(Stored items)
====

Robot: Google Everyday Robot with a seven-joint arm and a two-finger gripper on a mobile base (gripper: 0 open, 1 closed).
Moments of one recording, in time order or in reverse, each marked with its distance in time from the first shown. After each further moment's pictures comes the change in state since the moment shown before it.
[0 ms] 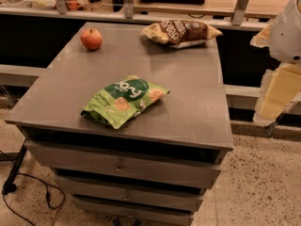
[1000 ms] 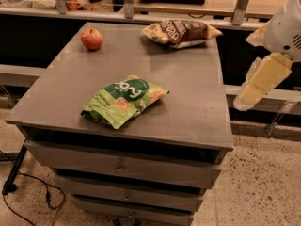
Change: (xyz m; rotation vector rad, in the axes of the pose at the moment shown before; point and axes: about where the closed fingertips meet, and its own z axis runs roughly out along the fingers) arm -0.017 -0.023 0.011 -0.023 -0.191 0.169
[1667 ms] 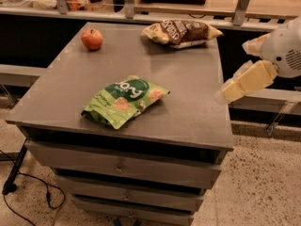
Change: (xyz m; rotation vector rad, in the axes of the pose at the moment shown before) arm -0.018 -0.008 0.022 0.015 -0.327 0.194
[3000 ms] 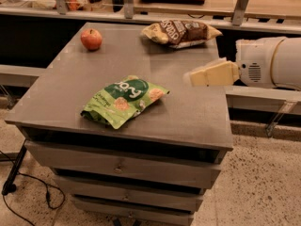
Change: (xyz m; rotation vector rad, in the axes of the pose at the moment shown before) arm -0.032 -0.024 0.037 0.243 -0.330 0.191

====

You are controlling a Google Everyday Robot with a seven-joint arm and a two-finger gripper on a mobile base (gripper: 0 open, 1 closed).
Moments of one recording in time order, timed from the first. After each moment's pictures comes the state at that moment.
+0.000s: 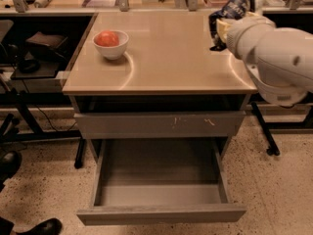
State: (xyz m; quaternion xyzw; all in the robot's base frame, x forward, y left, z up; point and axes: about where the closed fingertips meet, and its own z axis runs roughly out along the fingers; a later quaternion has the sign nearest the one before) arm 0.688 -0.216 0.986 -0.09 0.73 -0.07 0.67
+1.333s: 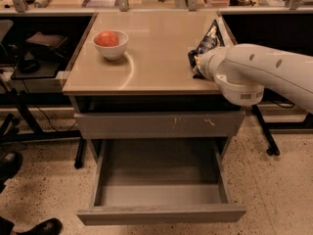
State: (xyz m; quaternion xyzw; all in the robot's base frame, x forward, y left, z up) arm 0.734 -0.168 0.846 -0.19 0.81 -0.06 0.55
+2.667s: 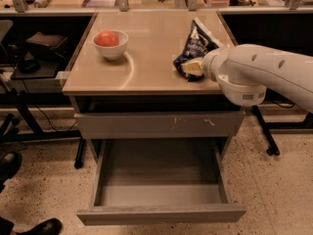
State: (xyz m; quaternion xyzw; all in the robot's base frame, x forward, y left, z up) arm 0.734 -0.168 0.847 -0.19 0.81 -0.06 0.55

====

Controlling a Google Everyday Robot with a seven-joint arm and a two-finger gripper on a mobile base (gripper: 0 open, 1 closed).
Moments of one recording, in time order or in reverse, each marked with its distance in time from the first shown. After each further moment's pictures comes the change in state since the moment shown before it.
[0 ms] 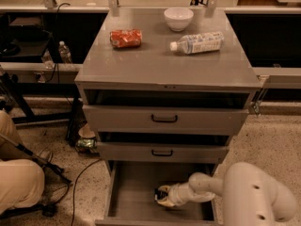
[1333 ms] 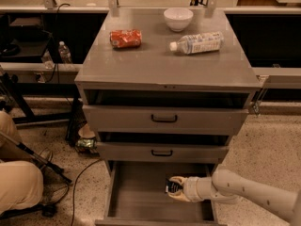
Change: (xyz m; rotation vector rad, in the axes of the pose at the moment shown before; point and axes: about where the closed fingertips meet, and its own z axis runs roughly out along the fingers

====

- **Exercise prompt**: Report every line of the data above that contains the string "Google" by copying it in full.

- **Exercise result**:
Robot: Google Everyday Robot with a seven-joint arm and a two-finger gripper on a mobile base (gripper: 0 open, 1 closed).
You are controlling a Google Everyday Robot with a seven-joint arm and a two-finger gripper on a mobile base (gripper: 0 open, 1 closed).
Controlling a Google Everyday Robot with a seven-joint arm and a two-finger gripper on a mobile base (gripper: 0 open, 1 closed).

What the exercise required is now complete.